If we compare these permanent blastulæ with the free-swimming ciliated larvæ or blastulæ, with similar construction, of many of the lower animals, we can confidently deduce from them that there was a very early and long-extinct common stem-form of substantially the same structure as the blastula. We may call it the Blastæa. Its body consisted, when fully formed, of a simple hollow ball, filled with fluid or structureless jelly, with a wall composed of a single stratum of ciliated cells. There were probably many genera and species of these blastæads in the Laurentian period, forming a special class of marine protists.

It is an interesting fact that in the plant kingdom also the simple hollow sphere is found to be an elementary form of the multicellular organism. At the surface and below the surface (down to a depth of 2000 yards) of the sea there are green globules swimming about, with a wall composed of a single layer of chlorophyll-bearing cells. The botanist Schmitz gave them the name of Halosphæra viridis in 1879.

The next stage to the Blastæa, and the sixth in our genealogical tree, is the Gastræa that is developed from it. As we have already seen, this ancestral form is particularly important. That it once existed is proved with certainty by the gastrula, which we find temporarily in the ontogenesis of all the Metazoa (Fig. 29 J, K). As we saw, the original, palingenetic form of the gastrula is a round or oval uni-axial body, the simple cavity of which (the primitive gut) has an aperture at one pole of its axis (the primitive mouth). The wall of the gut consists of two strata of cells, and these are the primary germinal layers, the animal skin-layer (ectoderm) and vegetal gut-layer (entoderm).

The actual ontogenetic development of the gastrula from the blastula furnishes sound evidence as to the phylogenetic origin of the Gastræa from the Blastæa. A pit-shaped depression appears at one side of the spherical blastula (Fig. 29 H). In the end this invagination goes so far that the outer or invaginated part of the blastoderm lies close on the inner or non-invaginated part (Fig. 29 J). In explaining the phylogenetic origin of the gastræa in the light of this ontogenetic process, we may assume that the one-layered cell-community of the blastæa began to take in food more largely at one particular part of its surface. Natural selection would gradually lead to the formation of a depression or pit at this alimentary spot on the surface of the ball. The depression would grow deeper and deeper. In time the vegetal function of taking in and digesting food would be confined to the cells that lined this hole; the other cells would see to the animal functions of locomotion, sensation, and protection. This was the first division of labour among the originally homogeneous cells of the blastæa.

Fig. 231—The Norwegian Magosphæra planula, swimming about by means of the lashes or cilia at its surface.
Fig. 232—Section of same, showing how the pear-shaped cells in the centre of the gelatinous ball are connected by a fibrous process. Each cell has a contractile vacuole as well as a nucleus.

The effect, then, of this earliest histological differentiation was to produce two different kinds of cells—nutritive cells in the depression and locomotive cells on the surface outside. But this involved the severance of the two primary germinal layers—a most important process. When we remember that even man’s body, with all its various parts, and the body of all the other higher animals, are built up originally out of these two simple layers, we cannot lay too much stress on the phylogenetic significance of this gastrulation. In the simple primitive gut or gastric cavity of the gastrula and its rudimentary mouth we have the first real organ of the animal frame in the morphological sense; all the other organs were developed afterwards from these. In reality, the whole body of the gastrula is merely a “primitive gut.” I have shown already (Chapters VIII and XIX) that the two-layered embryos of all the Metazoa can be reduced to this typical gastrula. This important fact justifies us in concluding, in accordance with the biogenetic law, that their ancestors also were phylogenetically developed from a similar stem-form. This ancient stem-form is the gastræa.

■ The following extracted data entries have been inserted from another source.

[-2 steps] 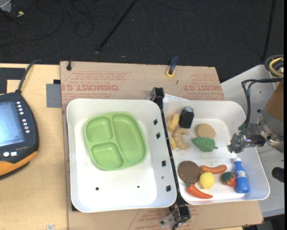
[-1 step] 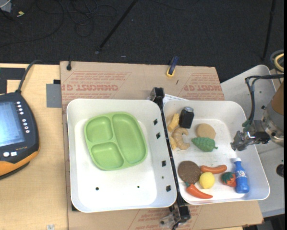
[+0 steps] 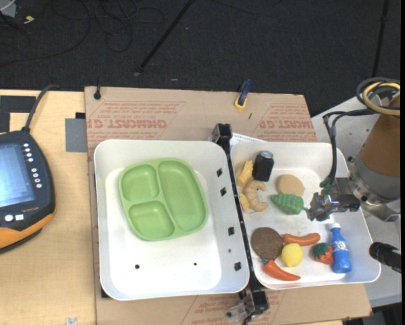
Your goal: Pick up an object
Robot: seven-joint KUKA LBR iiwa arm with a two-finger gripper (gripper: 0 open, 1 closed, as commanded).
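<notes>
The right bin [image 3: 324, 156] holds several toy foods. At its back lie a yellow piece [image 3: 245, 171], a black can [image 3: 263, 166] and a tan round cookie [image 3: 290, 184], with a beige croissant [image 3: 255, 197] and a green leaf [image 3: 287, 203] in front of them. Toward the front lie a brown patty [image 3: 266, 242], a red sausage [image 3: 302, 238], a lemon [image 3: 292, 254], a red chili [image 3: 280, 271], a strawberry [image 3: 322, 252] and a blue bottle [image 3: 338, 250]. My gripper [image 3: 320, 209] hangs low at the bin's right side, just right of the leaf and above the bottle.
The left bin [image 3: 114, 263] holds a green divided plate [image 3: 163, 198]. A black divider [image 3: 233, 215] runs between the bins. A tablet [image 3: 13, 188] lies on the bench at far left. Cables and the arm's base [image 3: 382, 147] crowd the right side.
</notes>
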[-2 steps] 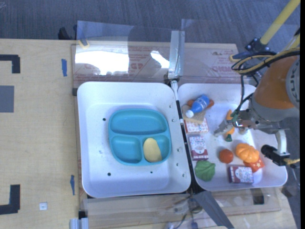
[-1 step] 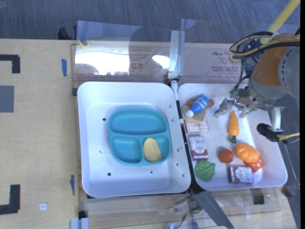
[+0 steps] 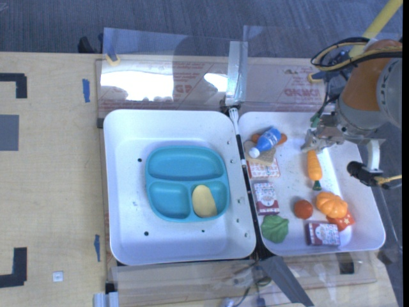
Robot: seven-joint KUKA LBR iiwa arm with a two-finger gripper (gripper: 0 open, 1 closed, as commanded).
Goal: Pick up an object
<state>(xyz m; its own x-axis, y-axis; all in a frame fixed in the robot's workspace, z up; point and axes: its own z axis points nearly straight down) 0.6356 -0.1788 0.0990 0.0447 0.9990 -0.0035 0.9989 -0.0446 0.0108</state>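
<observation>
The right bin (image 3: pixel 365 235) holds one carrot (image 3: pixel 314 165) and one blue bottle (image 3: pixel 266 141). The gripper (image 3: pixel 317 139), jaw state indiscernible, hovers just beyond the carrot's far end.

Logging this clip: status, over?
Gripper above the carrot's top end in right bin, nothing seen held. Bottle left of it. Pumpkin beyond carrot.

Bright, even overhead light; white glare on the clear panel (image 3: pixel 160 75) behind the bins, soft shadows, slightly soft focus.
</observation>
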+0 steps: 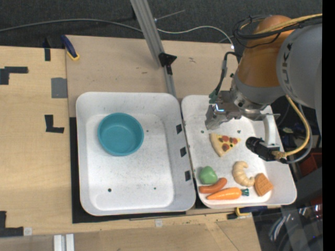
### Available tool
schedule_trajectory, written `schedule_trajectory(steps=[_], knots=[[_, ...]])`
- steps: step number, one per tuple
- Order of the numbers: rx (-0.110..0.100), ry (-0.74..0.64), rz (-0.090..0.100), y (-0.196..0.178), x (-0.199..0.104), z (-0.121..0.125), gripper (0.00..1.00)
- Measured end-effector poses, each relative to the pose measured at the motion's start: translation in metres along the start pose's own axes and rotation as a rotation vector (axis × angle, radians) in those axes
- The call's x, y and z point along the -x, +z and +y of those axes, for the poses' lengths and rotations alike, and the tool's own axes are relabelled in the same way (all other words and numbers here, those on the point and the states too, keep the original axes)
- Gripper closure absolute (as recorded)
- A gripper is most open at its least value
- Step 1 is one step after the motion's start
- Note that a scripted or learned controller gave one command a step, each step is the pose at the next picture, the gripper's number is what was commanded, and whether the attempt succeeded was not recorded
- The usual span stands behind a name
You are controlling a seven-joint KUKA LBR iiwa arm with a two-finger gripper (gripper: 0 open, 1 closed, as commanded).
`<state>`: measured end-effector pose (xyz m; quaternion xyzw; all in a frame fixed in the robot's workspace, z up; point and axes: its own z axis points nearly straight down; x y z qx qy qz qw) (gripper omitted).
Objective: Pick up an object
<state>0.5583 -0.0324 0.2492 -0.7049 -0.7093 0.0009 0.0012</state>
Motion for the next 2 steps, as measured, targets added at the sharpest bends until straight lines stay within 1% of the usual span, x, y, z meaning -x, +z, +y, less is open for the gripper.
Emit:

The gastræa probably lived in the sea during the Laurentian period, swimming about in the water by means of its ciliary coat much as free ciliated gastrulæ do to-day. Probably it differed from the existing gastrula only in one essential point, though extinct millions of years ago. We have reason, from comparative anatomy and ontogeny, to believe that it multiplied by sexual generation, not merely asexually (by cleavage, gemmation, and spores), as was no doubt the case with the earlier ancestors. Some of the cells of the primary germ-layers probably became ova and others fertilising sperm. We base these hypotheses on the fact that we do to-day find the simplest form of sexual reproduction in some of the living gastræads and other lower animals, especially the sponges.

The fact that there are still in existence various kinds of gastræads, or lower Metazoa with an organisation little higher than that of the hypothetical gastræa, is a strong point in favour of our theory. There are not very many species of these living gastræads; but their morphological and phylogenetic interest is so great, and their intermediate position between the Protozoa and Metazoa so instructive, that I proposed long ago (1876) to make a special class of them. I distinguished three orders in this class—the Gastremaria, Physemaria, and Cyemaria (or Dicyemida). But we might also regard these three orders as so many independent classes in a primitive gastræad stem.